I also want to acknowledge the industry's recent investor education initiatives. I was very pleased to see the recent introduction of investor education materials on both the ACLI's and NAVA's web sites. Individual companies also are starting to undertake valuable investor education efforts. I was pleased to learn that the Life Insurance Marketing and Research Association has a Customer Assurance Program which surveys customers regarding their understanding of insurance products. While this information should prove useful from a marketing standpoint, it should also be useful in educating investors about your products. We encourage your members, to continue –pursuing these kinds of investor education efforts. Having a well-educated investing public will serve the industry well in the long run. Variable annuities are complicated products; we should do all we can to make them understandable to the average investor.

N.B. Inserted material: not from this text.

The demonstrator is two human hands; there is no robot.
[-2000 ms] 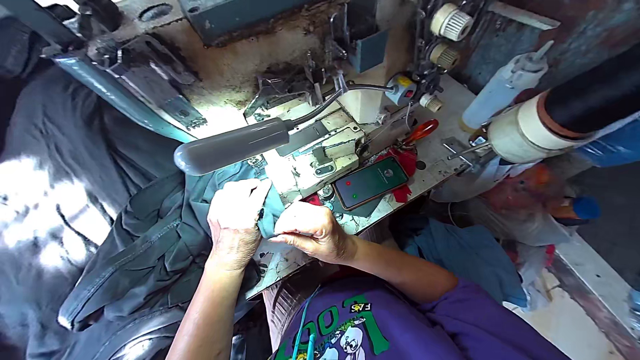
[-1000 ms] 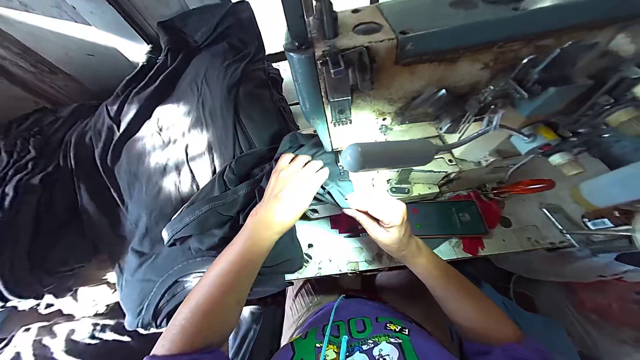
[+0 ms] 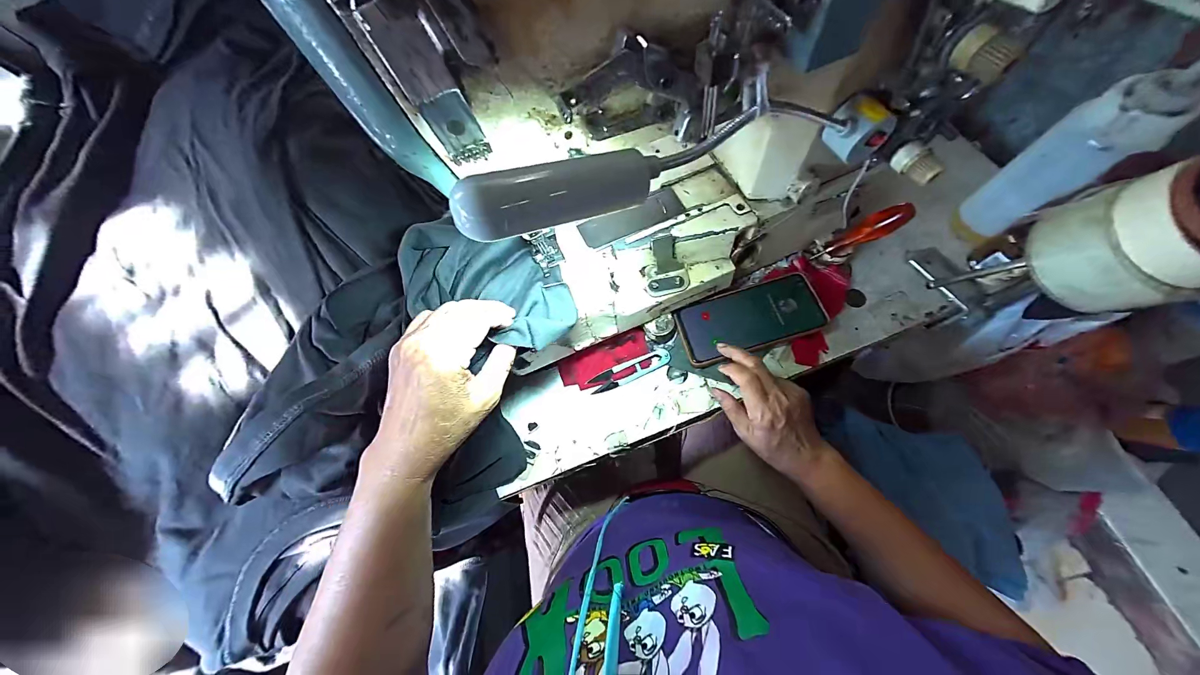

Today, the variable products industry is a dynamic, highly successful industry, working hard to create products to meet the evolving investment needs of many investors. To retain and improve this position, the industry needs to continue to improve disclosure and maintain a reputation for integrity and fair dealing. Earlier, I referenced the Trojan Horse. In the tale of the Trojan War, the Greeks tried to take over the City of Troy, but its walls were too strong and the army too well-armed. So the Greeks employed an alternate strategy. They built a giant horse, filled it with soldiers and offered it as a symbol of peace. Ignoring the warnings of some against accepting the Greeks strange gift, the people of Troy brought the giant horse inside their walls. The Greek soldiers than emerged and pillaged the city. A brilliant military strategy on the part of the Greeks. In war, there are few rules, and these are often broken. However, in selling securities or variable products, there is no room for the Trojan horse, for misleading or deceiving investors.
In this new millennium, the explosive growth of assets in variable products may make it easy to take investor confidence in these products for granted. In the final analysis, the continued growth and success of the variable products industry will be based on the confidence that the industry's integrity inspires. We are pleased that your organizations have joined with us in this effort to promote the highest market conduct standards. You understand that it's about maintaining the confidence of the pensioner who reads her monthly statement while walking from the mailbox, the firefighter or teacher whose retirement security is dependent on your products. Maintaining their confidence is our collective challenge.
We urge you to continue working with us in partnership toward the common goal of a healthy industry, characterized by full and fair disclosure, the maintenance of high standards and integrity.